Max/min and features per variables
The next lines show the variables for the best and the worst values.
Then, for each parameter, the mean of the result (in this case the throughput) for each parameter.
Interactions with ANOVA
Finally, the last available statistic is the p-value of a two-way ANOVA test for each pair of variables.
It shows the possible interaction between each pair of variables. If the P value is smaller than 0.05 there is a probable interaction. A value higher than 0.05 only means there is no clear linear interaction between variables.
Correlation matrix for all parameters
All the other statics are per-metric, a correlation matrix is then built for all metrics at once.

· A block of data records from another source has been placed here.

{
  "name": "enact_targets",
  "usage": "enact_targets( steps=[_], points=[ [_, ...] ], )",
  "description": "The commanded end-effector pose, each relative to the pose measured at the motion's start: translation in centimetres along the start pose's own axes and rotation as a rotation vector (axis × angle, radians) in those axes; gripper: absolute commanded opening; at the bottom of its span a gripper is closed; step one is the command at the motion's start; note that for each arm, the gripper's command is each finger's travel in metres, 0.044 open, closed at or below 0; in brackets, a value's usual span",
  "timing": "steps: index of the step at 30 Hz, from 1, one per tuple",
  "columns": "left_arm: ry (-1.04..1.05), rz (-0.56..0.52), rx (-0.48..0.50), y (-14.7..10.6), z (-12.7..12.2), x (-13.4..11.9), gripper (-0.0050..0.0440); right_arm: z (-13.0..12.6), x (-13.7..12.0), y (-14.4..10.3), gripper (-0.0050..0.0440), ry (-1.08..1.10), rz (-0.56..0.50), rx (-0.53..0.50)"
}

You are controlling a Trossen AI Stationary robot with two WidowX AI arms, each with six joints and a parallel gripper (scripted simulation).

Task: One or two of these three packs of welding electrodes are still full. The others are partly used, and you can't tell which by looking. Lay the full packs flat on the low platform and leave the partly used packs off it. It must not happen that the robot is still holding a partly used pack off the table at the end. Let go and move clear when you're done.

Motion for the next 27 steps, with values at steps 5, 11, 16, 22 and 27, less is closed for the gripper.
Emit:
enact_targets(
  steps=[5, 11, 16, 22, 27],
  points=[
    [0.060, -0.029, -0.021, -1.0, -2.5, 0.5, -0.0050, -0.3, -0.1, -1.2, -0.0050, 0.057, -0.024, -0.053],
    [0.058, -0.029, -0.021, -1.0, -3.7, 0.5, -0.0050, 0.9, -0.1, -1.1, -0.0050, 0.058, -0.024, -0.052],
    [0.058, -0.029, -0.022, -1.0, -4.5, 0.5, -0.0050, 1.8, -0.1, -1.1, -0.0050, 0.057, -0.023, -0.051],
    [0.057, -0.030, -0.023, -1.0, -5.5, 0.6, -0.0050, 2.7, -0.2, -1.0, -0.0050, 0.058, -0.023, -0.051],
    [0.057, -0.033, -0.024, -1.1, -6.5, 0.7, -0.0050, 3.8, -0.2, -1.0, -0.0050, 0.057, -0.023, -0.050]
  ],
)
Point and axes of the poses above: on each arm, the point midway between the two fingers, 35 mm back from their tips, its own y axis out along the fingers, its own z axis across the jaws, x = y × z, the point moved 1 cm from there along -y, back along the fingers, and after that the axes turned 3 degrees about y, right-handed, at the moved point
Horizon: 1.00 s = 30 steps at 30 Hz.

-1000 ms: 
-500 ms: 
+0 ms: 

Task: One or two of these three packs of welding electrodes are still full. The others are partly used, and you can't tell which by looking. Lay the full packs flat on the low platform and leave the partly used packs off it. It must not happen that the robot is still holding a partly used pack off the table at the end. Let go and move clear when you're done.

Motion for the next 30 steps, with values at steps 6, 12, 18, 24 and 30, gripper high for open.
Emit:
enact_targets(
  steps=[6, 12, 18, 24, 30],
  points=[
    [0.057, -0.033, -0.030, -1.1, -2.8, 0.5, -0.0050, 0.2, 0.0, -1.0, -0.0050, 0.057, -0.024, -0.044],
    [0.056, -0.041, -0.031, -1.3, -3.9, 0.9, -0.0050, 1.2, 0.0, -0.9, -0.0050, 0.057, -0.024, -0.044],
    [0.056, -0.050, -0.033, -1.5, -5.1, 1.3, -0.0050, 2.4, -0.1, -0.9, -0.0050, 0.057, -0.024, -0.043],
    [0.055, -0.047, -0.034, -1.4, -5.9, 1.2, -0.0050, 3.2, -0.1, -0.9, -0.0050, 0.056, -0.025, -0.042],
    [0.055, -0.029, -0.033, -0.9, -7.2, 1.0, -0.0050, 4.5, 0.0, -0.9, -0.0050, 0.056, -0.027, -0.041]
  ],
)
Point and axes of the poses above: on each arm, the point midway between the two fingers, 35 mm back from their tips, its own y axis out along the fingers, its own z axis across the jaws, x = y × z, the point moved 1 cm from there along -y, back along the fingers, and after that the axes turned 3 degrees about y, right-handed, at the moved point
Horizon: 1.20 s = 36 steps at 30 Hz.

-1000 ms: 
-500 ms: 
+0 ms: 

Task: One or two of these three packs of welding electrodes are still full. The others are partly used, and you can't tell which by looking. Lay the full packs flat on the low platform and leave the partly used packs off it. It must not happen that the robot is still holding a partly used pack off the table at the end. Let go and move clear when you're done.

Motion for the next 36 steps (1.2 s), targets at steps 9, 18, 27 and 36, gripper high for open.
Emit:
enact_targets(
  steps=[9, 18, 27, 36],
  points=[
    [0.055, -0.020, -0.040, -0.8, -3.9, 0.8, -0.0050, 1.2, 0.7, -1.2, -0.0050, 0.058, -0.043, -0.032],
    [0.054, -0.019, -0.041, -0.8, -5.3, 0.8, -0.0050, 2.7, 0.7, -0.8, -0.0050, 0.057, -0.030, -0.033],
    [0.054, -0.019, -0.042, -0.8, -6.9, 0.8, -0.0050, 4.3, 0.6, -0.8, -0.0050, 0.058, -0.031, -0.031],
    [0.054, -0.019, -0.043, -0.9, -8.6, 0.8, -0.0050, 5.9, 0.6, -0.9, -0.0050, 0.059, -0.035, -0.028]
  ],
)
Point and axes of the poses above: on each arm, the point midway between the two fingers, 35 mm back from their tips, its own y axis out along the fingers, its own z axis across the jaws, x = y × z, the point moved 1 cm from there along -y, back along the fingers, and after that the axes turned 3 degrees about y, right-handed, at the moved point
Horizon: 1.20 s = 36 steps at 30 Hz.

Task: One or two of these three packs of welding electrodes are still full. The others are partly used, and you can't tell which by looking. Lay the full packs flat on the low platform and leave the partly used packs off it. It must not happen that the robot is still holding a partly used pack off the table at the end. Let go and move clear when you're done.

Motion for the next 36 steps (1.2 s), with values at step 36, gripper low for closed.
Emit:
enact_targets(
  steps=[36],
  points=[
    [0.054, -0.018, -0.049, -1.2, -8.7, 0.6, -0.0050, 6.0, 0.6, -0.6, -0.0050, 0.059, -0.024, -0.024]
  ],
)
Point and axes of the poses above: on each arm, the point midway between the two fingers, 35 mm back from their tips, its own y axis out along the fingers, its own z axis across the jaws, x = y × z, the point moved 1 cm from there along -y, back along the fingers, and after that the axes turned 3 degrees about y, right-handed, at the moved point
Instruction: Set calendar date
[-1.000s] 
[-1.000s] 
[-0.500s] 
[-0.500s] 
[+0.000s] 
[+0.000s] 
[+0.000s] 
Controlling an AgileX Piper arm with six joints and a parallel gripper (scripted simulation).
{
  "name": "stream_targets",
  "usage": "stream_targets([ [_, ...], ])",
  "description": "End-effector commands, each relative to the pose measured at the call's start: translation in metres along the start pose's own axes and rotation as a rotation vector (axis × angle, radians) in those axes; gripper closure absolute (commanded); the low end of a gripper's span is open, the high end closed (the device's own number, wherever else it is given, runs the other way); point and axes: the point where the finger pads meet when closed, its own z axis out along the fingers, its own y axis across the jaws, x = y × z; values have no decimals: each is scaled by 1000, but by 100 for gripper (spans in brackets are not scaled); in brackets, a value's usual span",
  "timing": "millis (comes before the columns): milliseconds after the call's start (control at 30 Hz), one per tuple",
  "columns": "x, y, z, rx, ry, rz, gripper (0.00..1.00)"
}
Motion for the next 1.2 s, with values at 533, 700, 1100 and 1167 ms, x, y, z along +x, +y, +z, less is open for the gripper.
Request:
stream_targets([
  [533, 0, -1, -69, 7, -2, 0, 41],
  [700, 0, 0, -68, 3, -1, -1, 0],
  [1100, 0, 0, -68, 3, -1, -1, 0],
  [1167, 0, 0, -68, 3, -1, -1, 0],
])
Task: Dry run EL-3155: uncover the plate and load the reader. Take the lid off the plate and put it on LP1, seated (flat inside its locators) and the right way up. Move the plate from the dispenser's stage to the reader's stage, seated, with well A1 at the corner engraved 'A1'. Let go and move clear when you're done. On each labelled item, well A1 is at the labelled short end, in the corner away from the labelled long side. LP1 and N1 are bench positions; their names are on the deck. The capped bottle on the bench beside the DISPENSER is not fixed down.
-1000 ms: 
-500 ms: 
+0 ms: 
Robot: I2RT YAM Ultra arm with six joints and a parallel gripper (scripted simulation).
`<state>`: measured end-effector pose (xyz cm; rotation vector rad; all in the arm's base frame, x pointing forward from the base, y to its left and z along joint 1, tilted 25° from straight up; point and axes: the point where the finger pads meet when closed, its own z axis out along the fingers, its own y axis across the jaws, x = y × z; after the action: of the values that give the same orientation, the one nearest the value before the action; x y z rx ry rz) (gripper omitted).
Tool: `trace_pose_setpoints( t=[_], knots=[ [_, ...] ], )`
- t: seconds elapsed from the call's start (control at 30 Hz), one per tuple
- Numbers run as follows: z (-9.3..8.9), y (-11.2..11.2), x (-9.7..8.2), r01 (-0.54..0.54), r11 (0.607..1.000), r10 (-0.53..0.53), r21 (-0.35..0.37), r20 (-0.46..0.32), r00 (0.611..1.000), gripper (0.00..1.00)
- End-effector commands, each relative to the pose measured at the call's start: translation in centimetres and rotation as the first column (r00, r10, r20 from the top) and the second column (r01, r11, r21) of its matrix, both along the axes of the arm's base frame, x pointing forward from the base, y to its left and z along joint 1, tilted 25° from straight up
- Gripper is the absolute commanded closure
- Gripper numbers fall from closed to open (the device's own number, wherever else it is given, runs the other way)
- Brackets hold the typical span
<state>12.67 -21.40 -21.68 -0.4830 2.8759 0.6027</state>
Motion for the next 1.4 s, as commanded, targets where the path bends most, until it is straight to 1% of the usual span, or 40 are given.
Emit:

The correlation matrix then shows the pearson correlation between each factor and each observation.
The correlation matrix is printed textually but also generated as a picture.
Correlation matrix are symmetrical. It shows in this cas the parameters have no correlation between themselves, but the interesting part is for the correlation between factors and results. We find again a notion of importance of the factors towards the throughput.